Serial Communication RS232 and RS485
Sometimes you need an old fashion serial interface to receive data from or send data to a device with only a serial port. If a device has a serial port and an USB port but there is no USB driver for the Mac available then you can use the serial port or try to write your own USB driver. If the speed of the serial port is sufficient then it’s easier to write code for the serial port then to write an USB driver.
Mac’s don’t come standard with a serial RS232 or RS485 port but you can buy a serial adaptor to USB2.0.
Mac’s with a Thunderbolt port still have two USB3.0 ports and USB3.0 is backwards compatible to USB2.0.

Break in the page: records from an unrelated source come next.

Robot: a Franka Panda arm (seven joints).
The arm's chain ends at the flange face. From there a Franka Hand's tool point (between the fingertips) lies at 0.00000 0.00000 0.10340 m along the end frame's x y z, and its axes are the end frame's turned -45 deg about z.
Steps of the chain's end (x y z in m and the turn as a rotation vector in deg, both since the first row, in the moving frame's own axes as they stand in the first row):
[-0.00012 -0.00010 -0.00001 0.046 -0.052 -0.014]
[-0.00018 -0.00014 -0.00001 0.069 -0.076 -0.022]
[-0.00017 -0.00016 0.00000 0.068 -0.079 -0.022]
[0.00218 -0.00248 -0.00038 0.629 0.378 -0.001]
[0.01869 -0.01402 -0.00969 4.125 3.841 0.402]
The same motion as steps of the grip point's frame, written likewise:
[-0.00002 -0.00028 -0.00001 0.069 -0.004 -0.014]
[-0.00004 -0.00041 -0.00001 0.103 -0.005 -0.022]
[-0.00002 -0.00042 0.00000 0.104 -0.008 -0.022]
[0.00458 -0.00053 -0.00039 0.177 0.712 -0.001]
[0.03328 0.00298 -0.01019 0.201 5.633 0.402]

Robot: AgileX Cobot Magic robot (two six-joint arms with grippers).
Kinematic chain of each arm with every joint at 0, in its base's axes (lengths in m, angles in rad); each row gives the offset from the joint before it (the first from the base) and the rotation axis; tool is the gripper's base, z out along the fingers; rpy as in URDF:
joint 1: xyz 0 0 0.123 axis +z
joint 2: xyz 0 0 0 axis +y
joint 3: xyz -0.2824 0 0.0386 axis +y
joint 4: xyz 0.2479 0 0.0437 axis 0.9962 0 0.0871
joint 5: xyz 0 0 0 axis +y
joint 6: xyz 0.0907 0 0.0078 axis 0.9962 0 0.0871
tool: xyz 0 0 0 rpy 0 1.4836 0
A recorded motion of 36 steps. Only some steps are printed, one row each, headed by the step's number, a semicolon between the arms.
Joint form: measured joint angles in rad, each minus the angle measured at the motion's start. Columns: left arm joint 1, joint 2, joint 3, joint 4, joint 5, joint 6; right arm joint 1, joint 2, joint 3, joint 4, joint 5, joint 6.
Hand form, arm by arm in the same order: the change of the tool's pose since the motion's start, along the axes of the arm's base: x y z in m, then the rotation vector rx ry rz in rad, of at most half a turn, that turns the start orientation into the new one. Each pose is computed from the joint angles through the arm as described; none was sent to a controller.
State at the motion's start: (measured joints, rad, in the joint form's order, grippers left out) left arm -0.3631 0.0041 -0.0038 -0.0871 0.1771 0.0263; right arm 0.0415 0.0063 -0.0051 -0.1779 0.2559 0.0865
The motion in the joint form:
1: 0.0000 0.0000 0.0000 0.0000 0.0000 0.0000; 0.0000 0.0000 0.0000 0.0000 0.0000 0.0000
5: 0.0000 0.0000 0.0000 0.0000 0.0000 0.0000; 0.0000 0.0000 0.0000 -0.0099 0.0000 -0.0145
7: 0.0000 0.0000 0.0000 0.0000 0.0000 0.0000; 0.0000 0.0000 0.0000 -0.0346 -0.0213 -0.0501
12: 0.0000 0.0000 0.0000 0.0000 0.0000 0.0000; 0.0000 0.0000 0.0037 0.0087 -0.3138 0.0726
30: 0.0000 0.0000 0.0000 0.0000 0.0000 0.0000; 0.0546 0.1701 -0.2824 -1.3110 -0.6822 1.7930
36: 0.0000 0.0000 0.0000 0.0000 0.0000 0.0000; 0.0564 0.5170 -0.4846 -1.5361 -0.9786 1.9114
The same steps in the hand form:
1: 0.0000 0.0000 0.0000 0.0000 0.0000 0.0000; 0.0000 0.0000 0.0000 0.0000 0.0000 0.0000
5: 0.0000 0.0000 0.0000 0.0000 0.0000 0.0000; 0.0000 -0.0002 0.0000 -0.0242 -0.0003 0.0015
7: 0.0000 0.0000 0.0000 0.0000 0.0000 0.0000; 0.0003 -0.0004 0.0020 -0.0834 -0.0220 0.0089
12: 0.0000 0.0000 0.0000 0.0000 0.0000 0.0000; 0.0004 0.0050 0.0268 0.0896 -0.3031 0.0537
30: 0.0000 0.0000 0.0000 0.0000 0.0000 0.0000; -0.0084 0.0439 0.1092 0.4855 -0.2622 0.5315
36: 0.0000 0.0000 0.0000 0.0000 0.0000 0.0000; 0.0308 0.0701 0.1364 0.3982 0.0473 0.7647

I needed a RS485 interface to communicate with my GPS and FRG100 and a RS232 interface to communicate with the Svantek Sound Analyzer.

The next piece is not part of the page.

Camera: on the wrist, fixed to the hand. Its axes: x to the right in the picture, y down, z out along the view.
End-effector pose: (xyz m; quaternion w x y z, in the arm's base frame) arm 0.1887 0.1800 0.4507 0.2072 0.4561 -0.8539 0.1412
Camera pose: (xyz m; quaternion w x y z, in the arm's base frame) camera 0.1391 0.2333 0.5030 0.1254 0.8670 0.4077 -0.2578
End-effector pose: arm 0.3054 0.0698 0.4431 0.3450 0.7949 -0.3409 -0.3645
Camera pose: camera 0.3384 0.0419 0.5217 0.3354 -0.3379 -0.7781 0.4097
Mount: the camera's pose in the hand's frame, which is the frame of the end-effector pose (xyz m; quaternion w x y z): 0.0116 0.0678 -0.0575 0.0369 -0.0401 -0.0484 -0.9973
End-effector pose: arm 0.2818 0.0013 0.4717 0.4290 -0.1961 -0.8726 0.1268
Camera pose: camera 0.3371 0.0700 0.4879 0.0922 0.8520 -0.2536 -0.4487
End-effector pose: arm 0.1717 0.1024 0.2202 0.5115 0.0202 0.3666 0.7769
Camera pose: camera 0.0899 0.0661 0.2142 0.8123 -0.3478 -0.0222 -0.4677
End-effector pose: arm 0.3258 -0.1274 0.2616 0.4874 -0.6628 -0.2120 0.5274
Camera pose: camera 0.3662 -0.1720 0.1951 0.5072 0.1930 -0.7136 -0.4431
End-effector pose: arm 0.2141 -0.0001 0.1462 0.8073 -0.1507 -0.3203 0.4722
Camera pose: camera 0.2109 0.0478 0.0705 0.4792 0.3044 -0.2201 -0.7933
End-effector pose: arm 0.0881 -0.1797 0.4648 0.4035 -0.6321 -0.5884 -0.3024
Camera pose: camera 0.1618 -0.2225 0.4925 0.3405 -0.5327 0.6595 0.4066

Serial to USB adapters come with a driver and for your application source code it’s a just serial port.
You only have to face the challenge to write software to read from and write data to the serial port.
Because serial communication is very common you aspect in de frameworks a nice serial class from Apple that you can use with Cocoa. Well there is the IO kit but I found it fare from simple and I did not see why I had to write code that should be standard. So I looked for free Cocoa Objective-C and Swift Classes for serial communication on the internet and found one which can be used.
In my latest developements I use an easy-to-use serial port library for Objective-C and Swift.